“Justice for Barb!” That rallying cry launched after the death of Nancy Wheeler’s best friend Barb Holland midway through season 1. It also helped spur Stranger Things into the cultural sensation it is today. Since then, the series has had no problem killing off characters that connect with fans, including most recently Joseph Quinn’s metalhead Eddie Munson and Grace Van Dien’s Chrissy Cunningham.
As the series heads into its fifth and final season, fans already worry that favorites won’t make it to the closing credits. But in the minds of Stranger Things creators Matt and Ross Duffer, some of these stand-outs are already living on borrowed time. Speaking with Entertainment Weekly, the Duffer Brothers even admitted that Sheriff Hopper and Steve Harrington were once each separately marked for death.
For his part, Steve almost shared Barb’s fate as a season 1 casualty. “That was close,” Matt said of Steve’s would-be fate, a statement that makes sense within the character’s storyline. He’s introduced in the show as a flake, a cool kid with great hair and who seems to only have a superficial interest in Nancy, especially in contrast to the earnest outsider Jonathan Byers (Charlie Heaton).
Yet, by the end of the season, Steve got a stay of absence and for one reason. “We just fell in love with Joe Keery,” explained Matt. “But had we not liked Joe Keery, Steve would’ve been gone.” Thus Keery endeared himself to the Duffers and audiences alike, shaking off his popular kid status and winning over fans when Steve started hanging out with Dustin and the other nerds in season 2. However, the Duffers cited another, even more integral character as a potential victim.

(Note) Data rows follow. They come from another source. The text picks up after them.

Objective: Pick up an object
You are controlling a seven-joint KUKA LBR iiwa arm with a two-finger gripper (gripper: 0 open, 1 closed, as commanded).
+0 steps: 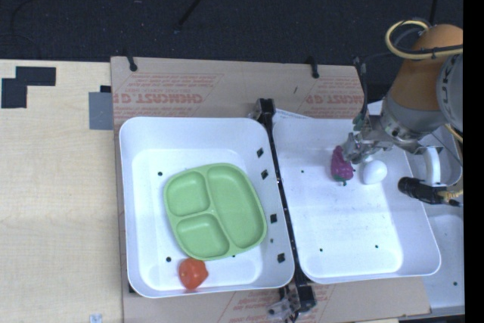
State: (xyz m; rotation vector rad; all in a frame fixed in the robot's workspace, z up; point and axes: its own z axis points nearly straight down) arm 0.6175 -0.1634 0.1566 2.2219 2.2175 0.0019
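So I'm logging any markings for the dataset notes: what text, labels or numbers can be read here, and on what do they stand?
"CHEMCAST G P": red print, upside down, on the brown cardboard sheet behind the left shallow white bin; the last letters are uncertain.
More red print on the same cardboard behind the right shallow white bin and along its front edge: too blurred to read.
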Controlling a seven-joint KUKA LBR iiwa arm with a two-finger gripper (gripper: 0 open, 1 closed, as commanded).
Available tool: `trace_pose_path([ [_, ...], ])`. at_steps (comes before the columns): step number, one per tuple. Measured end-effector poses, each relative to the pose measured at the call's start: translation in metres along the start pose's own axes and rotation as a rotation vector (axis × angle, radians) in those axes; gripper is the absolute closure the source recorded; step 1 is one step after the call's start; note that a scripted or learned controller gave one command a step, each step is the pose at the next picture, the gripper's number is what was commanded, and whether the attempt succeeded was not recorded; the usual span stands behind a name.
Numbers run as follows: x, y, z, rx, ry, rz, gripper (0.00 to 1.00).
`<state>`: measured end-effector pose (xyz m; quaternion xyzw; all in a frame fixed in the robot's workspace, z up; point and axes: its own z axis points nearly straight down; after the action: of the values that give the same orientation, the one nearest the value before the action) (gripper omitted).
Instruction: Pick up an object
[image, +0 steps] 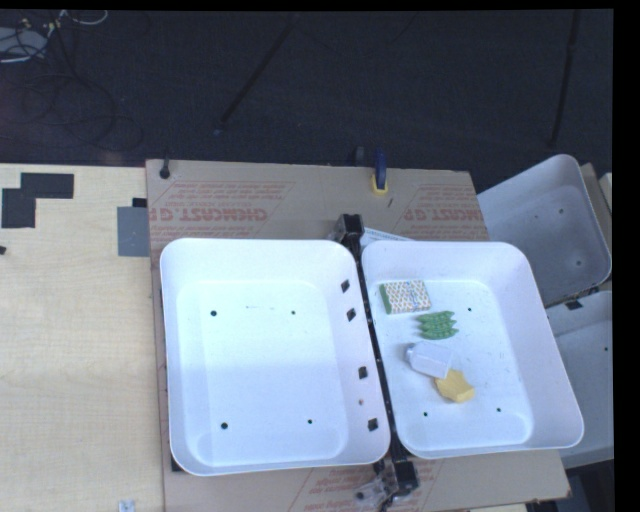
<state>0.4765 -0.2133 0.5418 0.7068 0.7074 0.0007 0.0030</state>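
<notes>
Camera view, pick not yet begun. I could not tell the state of the jaws from this view, and I saw nothing lifted; by my reading the whole task remained: choosing, descending, closing and raising.

All four candidates lay on the floor of the right bin (505, 420), gathered in the half nearest the seam. Taken from that bin's centre:
- the dotted green-and-white block (405, 296) sat toward 10 o'clock, near the top wall
- the green ridged piece (437, 324) lay just below that block, apart from it
- the white block (430, 359) lay toward 8 o'clock
- the yellow piece (456, 387) lay at 7 o'clock, touching or nearly touching the white block's lower corner; I could not tell which

Edges and room: the row of black clips (352, 314) along the seam stood close on the 9 o'clock side of the cluster, so I judged clearance tightest there. The right bin's floor from 2 to 5 o'clock lay bare, giving free entry from 3 o'clock. The left bin (185, 300) held only bare floor. Both bins rested on a printed cardboard sheet (260, 205) over the wooden bench (70, 350). A tilted white tray (545, 215) stood beyond the right bin at 2 o'clock. I judged the dotted block and the green piece the cleaner picks, each standing alone.
</notes>
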Motion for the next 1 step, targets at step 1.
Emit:
trace_pose_path([
  [1, 0.0339, 0.0335, 0.1742, 0.023, 0.010, -0.002, 1.00],
])
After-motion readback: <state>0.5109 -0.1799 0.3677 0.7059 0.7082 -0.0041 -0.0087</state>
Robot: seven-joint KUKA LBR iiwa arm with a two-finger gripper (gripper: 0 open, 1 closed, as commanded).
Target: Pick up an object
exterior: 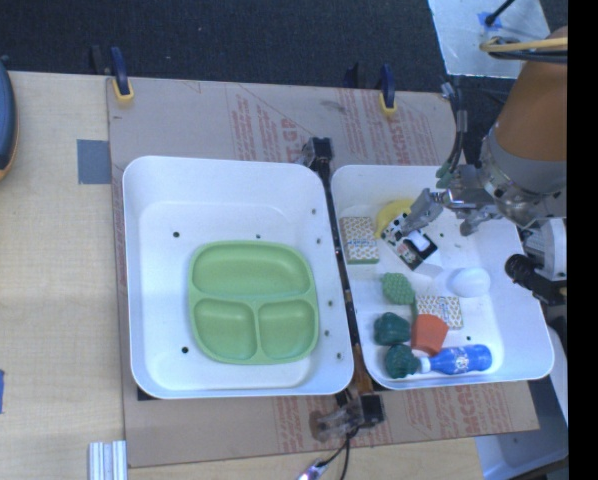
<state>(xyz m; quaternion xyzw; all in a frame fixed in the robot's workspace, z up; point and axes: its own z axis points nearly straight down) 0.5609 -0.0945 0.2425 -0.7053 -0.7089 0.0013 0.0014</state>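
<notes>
From my remote console I log: left bin (149, 268), holding a green divided tray (251, 301). Right bin (527, 353), with the arm (534, 118) reaching over it. Gripper (411, 236) low in that bin, beside a yellow object (392, 213) (finger state: cannot tell). Loose items below it: blue-and-white bottle (462, 360), white ball (470, 282), orange block (429, 333), dark green lumps (391, 329), patterned card (359, 238).
</notes>
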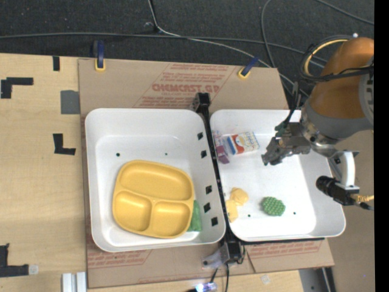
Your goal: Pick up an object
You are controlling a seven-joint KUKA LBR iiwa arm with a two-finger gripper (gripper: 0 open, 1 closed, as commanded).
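So far nothing is lifted. The gripper (pixel 271 157) hangs over the right bin (pixel 304 227), near its upper middle; whether the jaws are open or closed I cannot tell. The candidates lie loose on the bin floor: a red-and-white packet (pixel 241 143) just beside it, a green knobbly object (pixel 273 207) and a yellow piece (pixel 236 197) lower down. Choosing, descending and grasping all remain.

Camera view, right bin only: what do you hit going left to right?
Yellow item against the left wall → red, white and blue packet → green knobbly object → gripper over the bin's right half.
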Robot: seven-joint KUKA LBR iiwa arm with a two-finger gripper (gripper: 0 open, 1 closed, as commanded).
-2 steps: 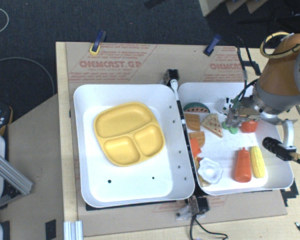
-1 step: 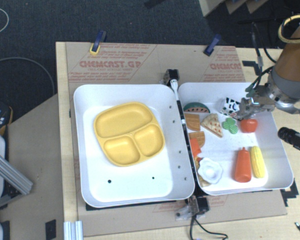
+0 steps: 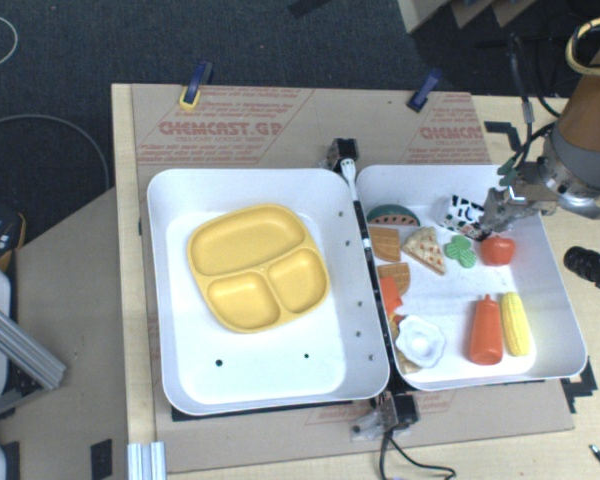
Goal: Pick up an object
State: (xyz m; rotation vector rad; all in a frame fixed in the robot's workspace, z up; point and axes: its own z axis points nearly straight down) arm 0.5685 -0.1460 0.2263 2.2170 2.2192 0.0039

“Hopper at the end of season 3. I think death grazed him,” Matt revealed. “There was a version where he perished at the end of 3. It’s been a while since we had those discussions, but I feel like he came the closest to dying.”
It certainly seemed like the Duffers punched Hopper’s ticket at the end of season 3. By that point, the character portrayed by David Harbour had established something of an equilibrium with his adopted daughter Eleven (Millie Bobby Brown), giving his story arc a natural end point. And given that run of episodes ended with him caught in an explosion in a secret Russian lab, it certainly seemed like the Duffers had finished him off.
Given all the misery that Hopper experiences as a captive in a Russian POW camp throughout the show’s fourth season, however, maybe it would have been better for him to have died in the explosion? It also wouldn’t have left him and Winona Ryder’s Joyce on a season-long boondoggle that year. But that’s the calculation the Duffers always face, weighing the surprise of a death with the loss of a beloved character.
Even though the Duffers often consider killing a main character, they always put story concerns first. “What often holds us back is you have to talk about the repercussions,” explained Matt. “This is a total hypothetical: You kill Mike. It just makes the show rather depressing and bleak, and it becomes entirely about that. Even these more supporting characters like Eddie [Joseph Quinn] or Bob [Sean Astin] or Barb [Shannon Purser], of course, have really long-lasting repercussions on our characters.”
While that might have been enough to keep Steve and Hopper alive for now, all bets are off with the story coming to end this holiday season. Will some favorites fall? Or will demand for justice keep them alive, even after the credits roll?
Stranger Things season five debuts Nov. 26, 2025, on Netflix.